Hier, je suis allé faire quelques
courses. Quelle inconscience diront certains ! Je suis même
sorti une deuxième fois dans la soirée et une troisième ce matin,
quelques secondes seulement certes, mais ça n’en fait pas moins de
moi un dangereux criminel. Ces deux dernières
escapades s’expliquent par l’entêtement que mettait ma poubelle
à refuser d’obéir à l’injonction que je lui fis d’aller se
positionner au bord du trottoir en vue de la collecte d’ordures du
matin puis à l’ordre que je lui donnai de rentrer une fois
celle-ci faite. Je n’ai durant ces deux infractions (je n’avais
pas sur moi d’attestation de déplacement dérogatoire) croisé ni
même aperçu personne. Il serait cependant étonnant que j’aie pu,
ce faisant, contaminer qui que ce soit ou me trouver contaminé.
Ces
actions irresponsables seront blâmées par les ayatollahs du
confinement qui, à mon sens, n’ont pas bien compris en quoi
celui-ci consistait ni les buts qui sont les siens. Si j’ai bien
suivi, il s’agit de réduire au maximum les contacts entre humains
et ainsi de retarder la progression d’une contamination
difficilement évitable et d’éviter l’engorgement des services
de soins. Sortir n’est donc pas une faute en soi et d’autant
moins que ce faisant on respecte les recommandations de sécurité.

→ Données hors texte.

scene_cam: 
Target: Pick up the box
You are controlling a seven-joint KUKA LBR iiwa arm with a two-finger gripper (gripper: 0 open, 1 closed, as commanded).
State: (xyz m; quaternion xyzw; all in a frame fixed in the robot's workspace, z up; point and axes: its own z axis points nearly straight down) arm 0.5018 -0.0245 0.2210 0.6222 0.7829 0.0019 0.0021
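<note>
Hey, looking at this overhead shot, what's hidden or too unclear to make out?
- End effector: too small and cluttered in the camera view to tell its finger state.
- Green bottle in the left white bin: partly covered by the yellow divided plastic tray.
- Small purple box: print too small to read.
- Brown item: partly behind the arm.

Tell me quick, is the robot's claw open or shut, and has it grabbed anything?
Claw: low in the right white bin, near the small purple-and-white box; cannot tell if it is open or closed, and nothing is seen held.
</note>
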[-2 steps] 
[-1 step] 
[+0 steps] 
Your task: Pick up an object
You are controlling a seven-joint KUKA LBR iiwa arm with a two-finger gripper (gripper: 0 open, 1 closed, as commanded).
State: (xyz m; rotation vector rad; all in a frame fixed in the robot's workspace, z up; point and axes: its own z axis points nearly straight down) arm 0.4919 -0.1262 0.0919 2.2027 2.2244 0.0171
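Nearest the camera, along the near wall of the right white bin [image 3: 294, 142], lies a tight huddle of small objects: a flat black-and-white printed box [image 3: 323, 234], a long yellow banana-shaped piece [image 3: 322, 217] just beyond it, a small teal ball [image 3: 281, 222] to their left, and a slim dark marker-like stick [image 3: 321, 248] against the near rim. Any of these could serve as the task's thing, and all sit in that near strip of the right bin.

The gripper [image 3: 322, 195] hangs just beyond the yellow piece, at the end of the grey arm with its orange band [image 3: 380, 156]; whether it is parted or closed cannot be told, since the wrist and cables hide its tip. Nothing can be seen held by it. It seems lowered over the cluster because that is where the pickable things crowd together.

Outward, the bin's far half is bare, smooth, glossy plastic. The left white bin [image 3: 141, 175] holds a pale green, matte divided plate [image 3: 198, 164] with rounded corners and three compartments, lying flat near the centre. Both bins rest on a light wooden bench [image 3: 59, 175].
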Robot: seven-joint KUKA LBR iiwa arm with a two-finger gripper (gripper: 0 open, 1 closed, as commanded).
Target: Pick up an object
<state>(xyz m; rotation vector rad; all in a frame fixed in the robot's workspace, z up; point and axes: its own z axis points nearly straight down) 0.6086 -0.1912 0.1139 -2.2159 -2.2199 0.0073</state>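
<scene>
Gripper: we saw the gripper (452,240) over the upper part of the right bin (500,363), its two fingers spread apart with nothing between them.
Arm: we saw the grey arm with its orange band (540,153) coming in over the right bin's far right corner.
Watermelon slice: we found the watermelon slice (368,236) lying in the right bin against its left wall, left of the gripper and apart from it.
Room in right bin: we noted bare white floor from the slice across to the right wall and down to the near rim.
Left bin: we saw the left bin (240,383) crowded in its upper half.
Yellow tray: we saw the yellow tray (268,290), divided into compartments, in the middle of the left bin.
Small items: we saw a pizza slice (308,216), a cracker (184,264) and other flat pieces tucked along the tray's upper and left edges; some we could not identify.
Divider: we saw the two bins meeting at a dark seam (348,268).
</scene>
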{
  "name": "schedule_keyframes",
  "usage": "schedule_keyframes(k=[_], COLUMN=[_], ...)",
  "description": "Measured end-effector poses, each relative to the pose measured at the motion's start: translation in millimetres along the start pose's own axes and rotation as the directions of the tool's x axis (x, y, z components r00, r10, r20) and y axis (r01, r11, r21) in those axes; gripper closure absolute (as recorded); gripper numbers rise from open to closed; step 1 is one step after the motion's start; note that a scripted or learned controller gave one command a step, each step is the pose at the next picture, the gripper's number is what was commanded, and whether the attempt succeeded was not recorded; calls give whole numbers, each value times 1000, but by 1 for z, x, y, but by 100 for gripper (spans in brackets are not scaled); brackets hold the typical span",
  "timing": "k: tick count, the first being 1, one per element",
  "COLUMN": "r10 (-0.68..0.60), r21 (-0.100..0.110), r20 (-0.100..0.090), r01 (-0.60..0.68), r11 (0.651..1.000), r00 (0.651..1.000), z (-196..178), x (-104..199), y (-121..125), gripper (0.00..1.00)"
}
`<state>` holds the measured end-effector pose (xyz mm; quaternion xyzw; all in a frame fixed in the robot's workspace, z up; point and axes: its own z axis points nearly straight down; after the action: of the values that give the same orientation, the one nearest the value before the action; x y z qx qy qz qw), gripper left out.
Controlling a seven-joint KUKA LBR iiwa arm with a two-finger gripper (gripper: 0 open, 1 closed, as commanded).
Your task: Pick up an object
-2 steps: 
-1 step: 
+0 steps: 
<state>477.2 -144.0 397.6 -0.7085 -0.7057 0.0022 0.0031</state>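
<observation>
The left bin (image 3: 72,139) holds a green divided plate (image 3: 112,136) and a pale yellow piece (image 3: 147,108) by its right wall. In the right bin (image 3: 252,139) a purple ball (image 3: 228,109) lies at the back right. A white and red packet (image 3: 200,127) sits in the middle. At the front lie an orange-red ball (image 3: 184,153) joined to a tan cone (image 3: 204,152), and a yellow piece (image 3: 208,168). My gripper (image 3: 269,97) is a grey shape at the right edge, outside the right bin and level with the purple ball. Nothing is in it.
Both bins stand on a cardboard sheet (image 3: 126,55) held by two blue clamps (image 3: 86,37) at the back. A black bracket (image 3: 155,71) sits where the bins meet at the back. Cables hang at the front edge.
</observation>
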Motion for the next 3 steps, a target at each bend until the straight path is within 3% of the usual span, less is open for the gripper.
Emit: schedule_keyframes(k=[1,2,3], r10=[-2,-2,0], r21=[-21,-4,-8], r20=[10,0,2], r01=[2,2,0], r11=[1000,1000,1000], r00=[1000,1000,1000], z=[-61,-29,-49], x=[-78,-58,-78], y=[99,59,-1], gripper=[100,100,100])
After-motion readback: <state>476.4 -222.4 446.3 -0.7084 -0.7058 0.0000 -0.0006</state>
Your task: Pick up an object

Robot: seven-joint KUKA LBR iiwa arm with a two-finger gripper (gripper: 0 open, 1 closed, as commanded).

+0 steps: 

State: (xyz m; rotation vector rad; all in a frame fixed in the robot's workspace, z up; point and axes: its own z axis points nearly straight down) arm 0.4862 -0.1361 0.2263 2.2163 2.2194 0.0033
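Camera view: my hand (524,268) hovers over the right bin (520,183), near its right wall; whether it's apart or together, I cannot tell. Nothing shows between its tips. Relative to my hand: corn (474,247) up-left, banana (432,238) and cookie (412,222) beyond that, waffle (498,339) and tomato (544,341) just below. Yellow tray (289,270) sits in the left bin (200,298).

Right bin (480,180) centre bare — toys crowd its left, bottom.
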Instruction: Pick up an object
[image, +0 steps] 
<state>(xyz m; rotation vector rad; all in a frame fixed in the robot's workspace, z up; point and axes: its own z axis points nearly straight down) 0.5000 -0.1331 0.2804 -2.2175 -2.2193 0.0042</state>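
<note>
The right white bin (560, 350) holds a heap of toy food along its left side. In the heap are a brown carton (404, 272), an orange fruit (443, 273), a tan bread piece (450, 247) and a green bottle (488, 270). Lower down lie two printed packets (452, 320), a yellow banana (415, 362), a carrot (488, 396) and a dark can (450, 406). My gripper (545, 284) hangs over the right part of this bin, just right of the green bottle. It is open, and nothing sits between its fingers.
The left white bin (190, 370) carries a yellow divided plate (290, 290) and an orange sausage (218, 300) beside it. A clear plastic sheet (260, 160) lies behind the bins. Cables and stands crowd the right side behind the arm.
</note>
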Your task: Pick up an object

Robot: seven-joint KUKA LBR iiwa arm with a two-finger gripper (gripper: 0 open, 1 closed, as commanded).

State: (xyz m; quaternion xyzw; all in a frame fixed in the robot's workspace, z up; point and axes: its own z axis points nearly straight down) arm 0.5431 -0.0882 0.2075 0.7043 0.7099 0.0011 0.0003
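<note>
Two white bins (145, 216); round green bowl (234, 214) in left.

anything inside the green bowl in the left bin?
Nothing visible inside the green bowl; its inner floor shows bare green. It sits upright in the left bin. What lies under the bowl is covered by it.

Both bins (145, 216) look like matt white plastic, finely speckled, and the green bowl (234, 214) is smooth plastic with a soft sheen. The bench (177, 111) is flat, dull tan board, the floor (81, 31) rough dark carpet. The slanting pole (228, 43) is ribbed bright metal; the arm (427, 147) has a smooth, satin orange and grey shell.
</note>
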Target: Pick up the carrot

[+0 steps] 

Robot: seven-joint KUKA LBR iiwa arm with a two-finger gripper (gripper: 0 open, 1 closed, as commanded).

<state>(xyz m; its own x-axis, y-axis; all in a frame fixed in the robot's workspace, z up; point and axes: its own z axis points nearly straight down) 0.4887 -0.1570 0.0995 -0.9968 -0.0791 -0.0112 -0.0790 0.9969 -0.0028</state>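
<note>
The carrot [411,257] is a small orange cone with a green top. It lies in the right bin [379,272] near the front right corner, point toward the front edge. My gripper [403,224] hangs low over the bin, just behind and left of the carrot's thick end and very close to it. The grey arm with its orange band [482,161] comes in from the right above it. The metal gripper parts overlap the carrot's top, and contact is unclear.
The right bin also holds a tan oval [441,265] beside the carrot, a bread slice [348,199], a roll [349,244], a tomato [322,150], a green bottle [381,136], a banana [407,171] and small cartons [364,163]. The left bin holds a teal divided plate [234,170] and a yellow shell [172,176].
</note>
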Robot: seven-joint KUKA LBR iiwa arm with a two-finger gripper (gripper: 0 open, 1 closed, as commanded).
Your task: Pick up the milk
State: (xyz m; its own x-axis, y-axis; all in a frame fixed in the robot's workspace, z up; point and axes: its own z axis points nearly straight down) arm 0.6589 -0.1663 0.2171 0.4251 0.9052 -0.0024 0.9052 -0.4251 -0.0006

Ce qui se trouve être le cas dans le petit coin de France que
j’habite.
Donc,
bravant mes peurs (ce qui fut d’autant plus facile que celles-ci
sont très modérées) , et porteur de l’attestation idoine, je me
rendis d’abord à la poissonnerie, passai par la supérette avant
de me rendre à la boulangerie. Mes fidèles et attentifs lecteurs
auront noté qu’au lieu de me rendre au Leclerc de Vire comme
d’habitude j’étais resté dans mon village. Et cela parce qu’il
me semblait, et ça s’est vérifié, qu’il était plus simple de
respecter les préconisations sanitaires dans de petits commerces que
dans des grandes surfaces.
Que ce soit à la poissonnerie ou à la
boulangerie, vue l’exiguïté des locaux, un seul client entrait
dans la boutique tandis que les autres attendaient sagement à
l’extérieur à bonne distance les uns des autres. A la supérette,
il y avait un peu plus de monde mais pas au point que les gens ne
puissent garder leurs distances. La caissière dut signaler son
erreur à une pauvre vieille bien gâteuse qui n’avait pas remarqué
que les gens faisaient la queue dans une allée à un mètre au moins
les uns des autres et était venue en toute innocence se coller à
celui qui passait à la caisse. Elle obtempéra. A-t-elle
contaminé ? Fut-elle contaminée ? A part cette entorse,
je ne pus que constater le civisme des gens, ce qui est rassurant.
En
rentrant chez moi, j’eus le cœur un peu serré de voir une vieille
voisine assise sur le pas de sa porte, sans doute dans l’attente de
pouvoir échanger quelques mots avec d’éventuels passants. La
pauvre semble avoir un besoin d’échanges pressant qu’elle
remplissait naguère en parlant de son jardin au restaurateur d’à
côté. L’établissement a fermé… Je plains ceux qui, comme
elle, redoutent la solitude.
Certains
prônent un renforcement du confinement. Il est vrai qu’on pourrait
TOUT arrêter et, pourquoi pas, même les hôpitaux. Bien entendu,
bien des gens mourraient de faim mais certains en bonne santé !
Plus que d’édicter de nouvelles contraintes, il me semble que si
on se contentait de veiller à l’application de celles déjà
imposées, ce serait déjà pas mal. Surtout qu’on ne voit pas
pourquoi il serait plus facile d’imposer des mesures drastiques
quand on ne parvient pas à faire appliquer celles qui existent. Sans
civisme, point de salut. Hélas, il semblerait que pour certains le
mot civisme appartienne à une langue étrangère.